Tuesday, May 3, 2011

Three Strauss Ladies Reviewed in HGO's "Ariadne"

"As The Prima Donna in the prologue and Ariadne in The Opera, Christine Goerke was confident and insistent, magnificent in every respect and clearly at the top of her game. Funny and dramatic, she seemed entirely natural in these roles, as if they had been written expressly for her. As well, her commanding voice was the only one that prevailed over a largely dominant orchestra. She has a powerful, fully resonant quality that would make her an ideal Wagnerian singer, and one can only imagine what her recent interpretation of Kundry in Parsifal at Turin’s Teatro Regio was like. I’d safely bet that it was incredible. Standing on her lonely rock and beckoning to what she believes is Hermes ready to escort her towards death, a spine-tingling moment, she was one of the most extraordinary artists on HGO’s stage this season."

"Just a month ago at Dallas Opera, Laura Claycomb gave an exacting, emotional performance as Gilda in Verdi’s popular Rigoletto. Her voice was rich and confident, clear in the high notes, her phrasing smooth and inventive. Thrilling to hear, she was also a very convincing actor, vulnerable and endearing as the hunchbacked jester’s beautiful daughter. This being the only other role I’ve seen her perform, however, it appears that she is much more attuned to Verdi’s flowing Italian than Strauss’ dense Austrian-flavored German. Her interpretation of Zerbinetta on Friday was largely unremarkable. It seemed she was protecting her voice in order to make it through the thing. Her high notes were raspy, sometimes thin. She struggled with the coloratura flourishes in the lengthy second-scene 'Opera' aria. She looked tired. This might have been unnoticeable if she had exuded more charisma. Zerbinetta is an 'all or nothing' role, and Claycomb stayed safely in the middle."

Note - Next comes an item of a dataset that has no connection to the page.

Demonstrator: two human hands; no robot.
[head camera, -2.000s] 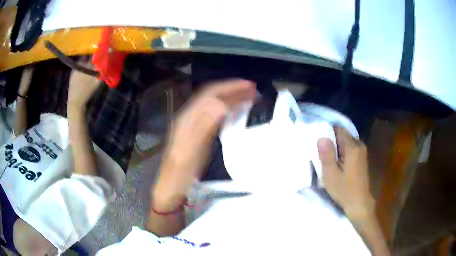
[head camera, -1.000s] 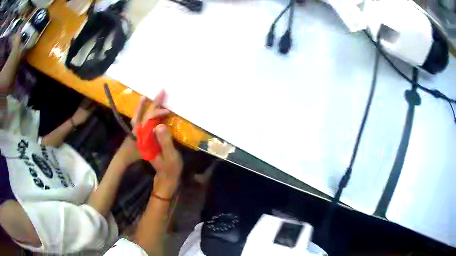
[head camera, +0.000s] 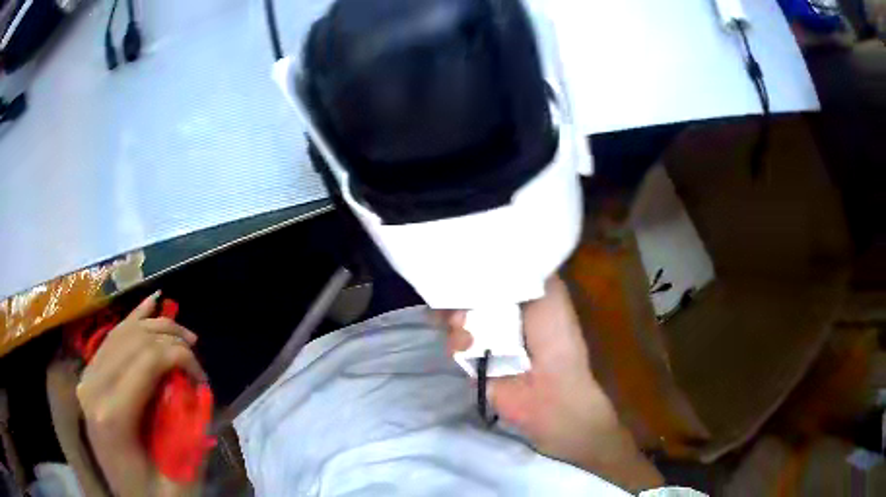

"In the prologue it is Zerbinetta, I believe, who refers to The Composer with contempt, saying, 'his endless top notes are irritating.' Funny when mentioned within the opera, unfortunately this was exactly the case with Susan Graham, who didn’t seem in good voice on Friday night. It was as if she couldn’t hear herself. She seemed even out of breath at times. Most of her top notes were distinctly sharp or flat, and vocally she wandered throughout the scene, giving us far too many sudden fortissimos. Strauss gave some of his most glorious phrases to this character, and I kept waiting for Graham to settle in and dazzle, but she didn’t. There is also the matter of her acting. Yes, The Composer has a stormy persona, but that doesn’t mean the part is one-dimensional. 'He' has to do more than stamp his foot time and again."